Some drivers when they suffer breakdown on the road refuses to put the right road sign to warn oncoming vehicles. On the Kumasi-Accra and Kumasi-Tamale highways, there are enough incidents of this sort at any point in time to prove this point. The police see this and do nothing about it. Last week in Kumasi as I was driving I saw an articulated truck which had broken down on the middle of the road.

Not only did the car break down on the road; it occurred on a curve; there was no warning sign. A car nearly ran into this abandoned car.

We can also blame the rising accidents on the nature of the roads. In some places pot holes have graduated into gullies or trenches and this poses serious threat to motorists.

When we talk about this we ask of what the Ministry of Roads and Transport and its allied agencies like the Ghana Highway Authority are doing to maintain the roads in the country. People's whose work is to repair and maintain roads in the country are not doing their work but at the end of the month collect their salaries.
Can't the appropriate authorities be charged for derision of duties with regards to the repair and maintenance of the road? In an era where motorist are paying more for the road fund, we should use the money to protect the motorist.

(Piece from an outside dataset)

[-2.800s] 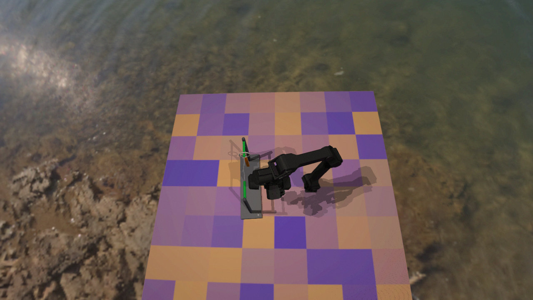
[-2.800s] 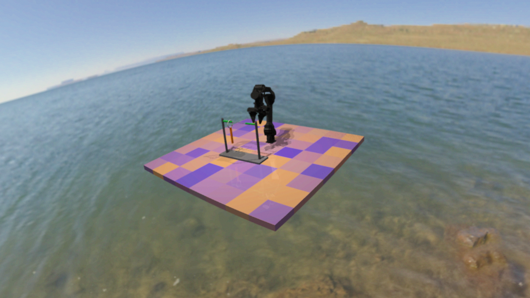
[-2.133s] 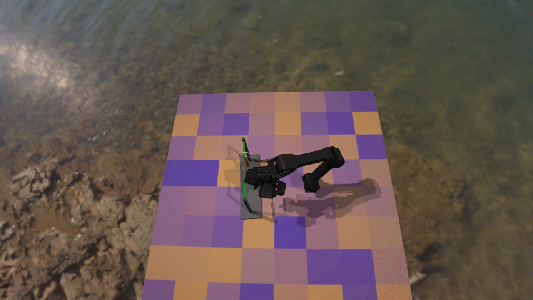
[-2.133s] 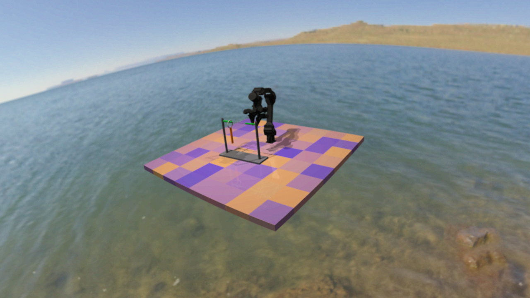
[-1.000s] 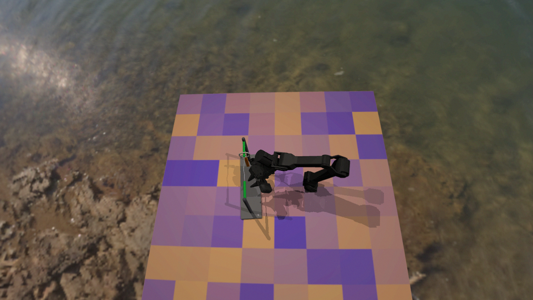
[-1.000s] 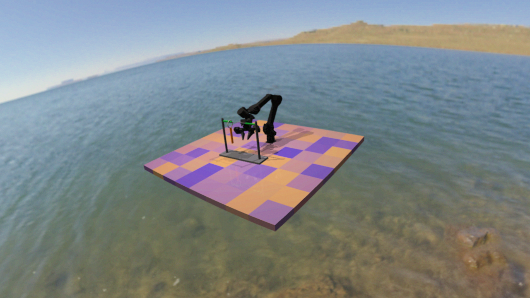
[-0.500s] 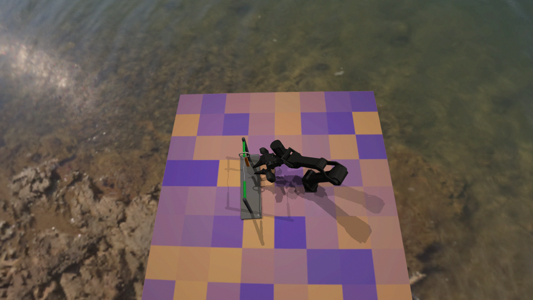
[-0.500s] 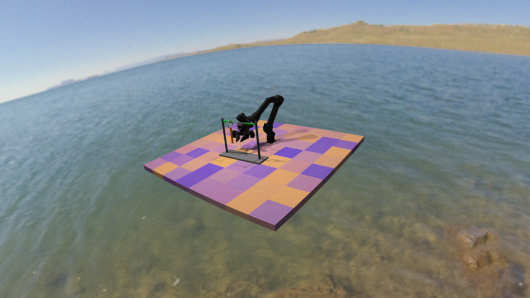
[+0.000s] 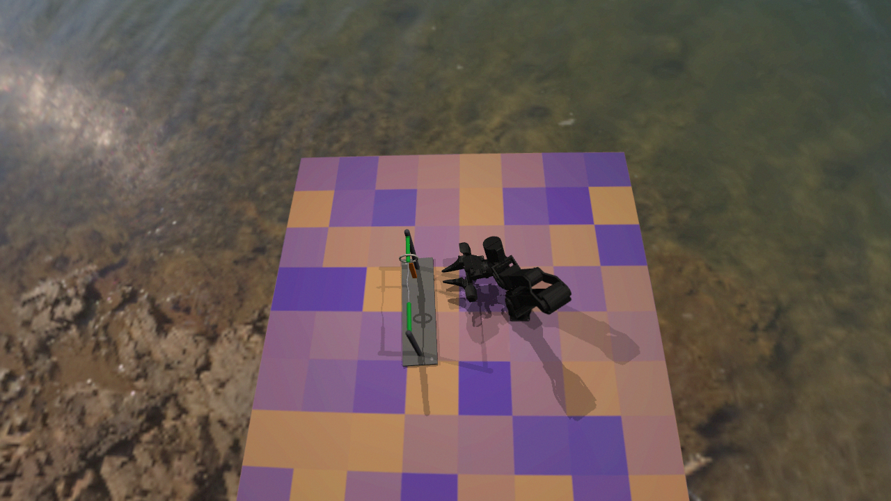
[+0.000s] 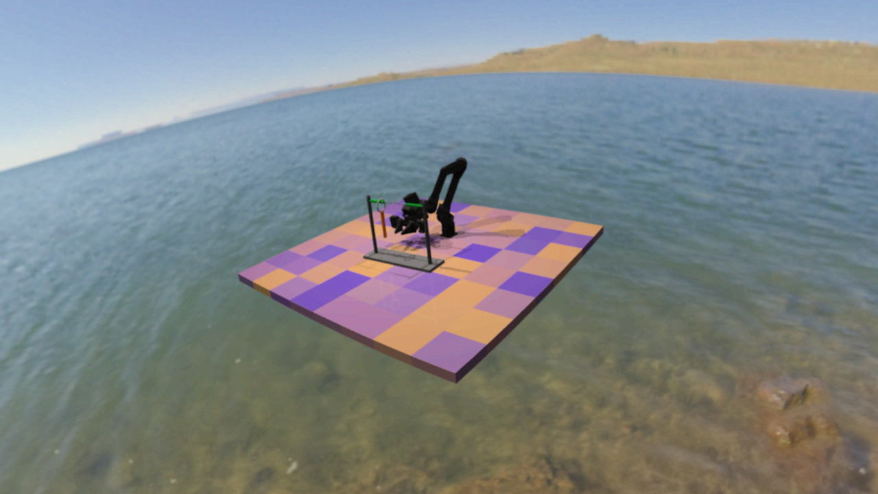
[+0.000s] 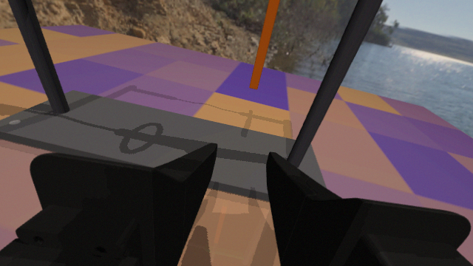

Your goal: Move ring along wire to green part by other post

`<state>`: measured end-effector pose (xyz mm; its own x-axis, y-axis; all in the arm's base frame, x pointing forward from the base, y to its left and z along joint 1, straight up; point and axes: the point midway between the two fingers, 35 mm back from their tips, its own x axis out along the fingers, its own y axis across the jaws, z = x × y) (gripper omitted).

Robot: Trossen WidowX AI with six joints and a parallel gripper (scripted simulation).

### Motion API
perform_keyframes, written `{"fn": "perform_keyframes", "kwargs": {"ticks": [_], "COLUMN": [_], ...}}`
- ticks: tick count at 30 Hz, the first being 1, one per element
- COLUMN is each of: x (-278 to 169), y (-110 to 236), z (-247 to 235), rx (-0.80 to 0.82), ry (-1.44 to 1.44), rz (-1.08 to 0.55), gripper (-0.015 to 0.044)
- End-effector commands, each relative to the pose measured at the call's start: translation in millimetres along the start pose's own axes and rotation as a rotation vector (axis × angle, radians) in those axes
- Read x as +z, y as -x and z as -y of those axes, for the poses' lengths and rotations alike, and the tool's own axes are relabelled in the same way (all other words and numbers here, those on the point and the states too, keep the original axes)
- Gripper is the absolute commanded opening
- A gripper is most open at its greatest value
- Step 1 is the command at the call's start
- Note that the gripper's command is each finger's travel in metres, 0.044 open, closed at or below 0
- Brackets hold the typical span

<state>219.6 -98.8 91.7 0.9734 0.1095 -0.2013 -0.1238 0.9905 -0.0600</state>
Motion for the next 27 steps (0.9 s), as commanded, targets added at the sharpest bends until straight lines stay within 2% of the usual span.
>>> {"fn": "perform_keyframes", "kwargs": {"ticks": [1, 15, 27], "x": [-4, 46, 48], "y": [5, -34, -42], "z": [-2, 5, 6], "rx": [-0.01, -0.043, -0.043], "ry": [0.007, -0.057, -0.057], "rz": [0.013, 0.036, 0.036], "gripper": [0.016, 0.016, 0.016]}}
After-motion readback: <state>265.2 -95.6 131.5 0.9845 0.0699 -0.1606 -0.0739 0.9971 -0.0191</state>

The Motor Traffic and Transport Unit reports that over-speeding is one of the greatest causes of road accidents in the country. Again and again, some recalcitrant drivers ignore the speed limits and over-speed and this can result in an accident.

It might be expensive but I think it would be appropriate if part of the road fund be used to procure speed cameras which could be mounted on some selected road spots. This will reduce the police man hours on the road. Monitoring of these speed cameras can be given a private company to run. Properly prosecuting violators of speed limit in a competent law court would help bring sanity on the highway.

In Europe and North America, speed cameras are all over the road and any driver who ignores the speed limit can always be located and penalized. In Ghana because drivers who over speed or jump the traffic light cannot be identified easily, people do this with impunity.

Poor maintenance of vehicles can also be said to contribute to accidents. Most of the broken cars on the roads are poorly managed. The Ivorian trucks on the roads are the chief culprit here. Someone has said that if a complete diagnostic test were to be run on all vehicles on the road more than 60% of them would be withdrawn from the road and sent to scrap.

Most cars in the country are not road worthy but yet they have road worthy sticker conspicuously glued to their windscreen. Something is wrong in the country which we must fix it.

In England and other parts of Europe, the police can fine a driver for riding on bad or worn out tyres. It appears in Ghana there is a leeway for drivers to drive on worn tyres. This gives rise to the issue of imported used or secondhand tyres. The question is; what causes a European or American user to throw away his tyres? Yet we rush to import them to use on our cars.

The Ministry of Roads and Transport and the Ghana Road Coordinating Council should be running regular training to upgrade the skills of drivers especially those driving large haul commercial passenger vehicles. STC has distinguished themselves in this training. There should be proper training before one can secure a driving license and driving schools in the country should be properly regulated. Proper curriculum should be designed by the ministry and instructors should have some minimum level of accommodation.

The police should be given the right to fine those violate traffic law instantly.

Other issues that need to be considered in order to curb road accidents are sustained public awareness, information dissemination, public campaigns and enforcement of the existing laws.